-- YOUR TASK --
Without pictures, output exactly the lines running from the line containing "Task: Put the" to the end of the listing below.

** INPUT DATA follows **

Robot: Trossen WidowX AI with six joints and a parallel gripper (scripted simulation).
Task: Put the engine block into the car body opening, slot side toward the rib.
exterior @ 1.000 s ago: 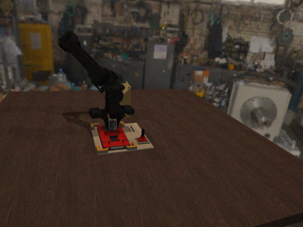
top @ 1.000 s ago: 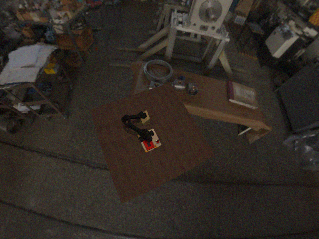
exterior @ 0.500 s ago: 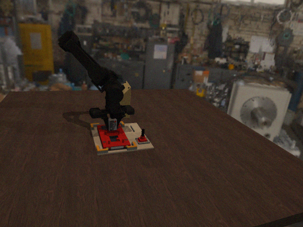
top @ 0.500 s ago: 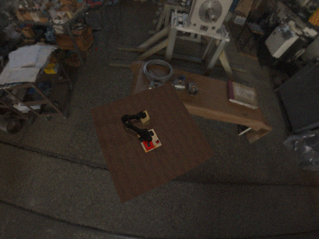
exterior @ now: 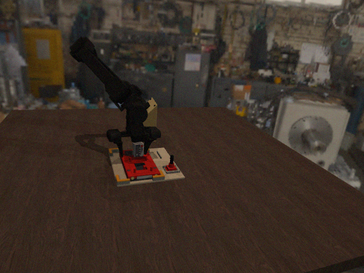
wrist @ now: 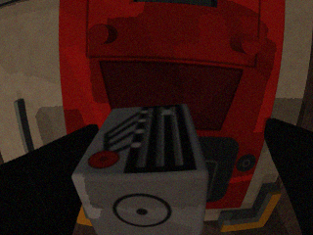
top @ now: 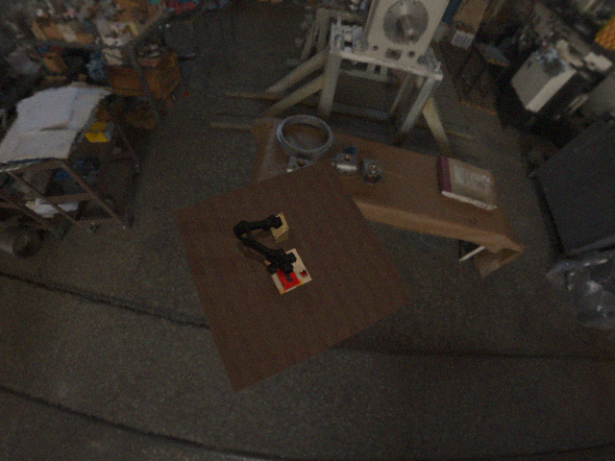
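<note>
Right now my gripper tip is 1 cm past the engine block, 1 cm to the right of it and 2 cm below it.
</note>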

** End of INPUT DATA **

-- OUTPUT OF THE EXERCISE --
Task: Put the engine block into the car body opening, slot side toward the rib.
exterior @ 1.000 s ago: 
top @ 1.000 s ago: 
exterior @ 0.500 s ago: 
top @ 0.500 s ago: 
exterior @ now: 
wrist @ now: 
top @ now: 
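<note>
Right now my gripper tip is 1 cm past the engine block, 1 cm to the right of it and 2 cm below it.
</note>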

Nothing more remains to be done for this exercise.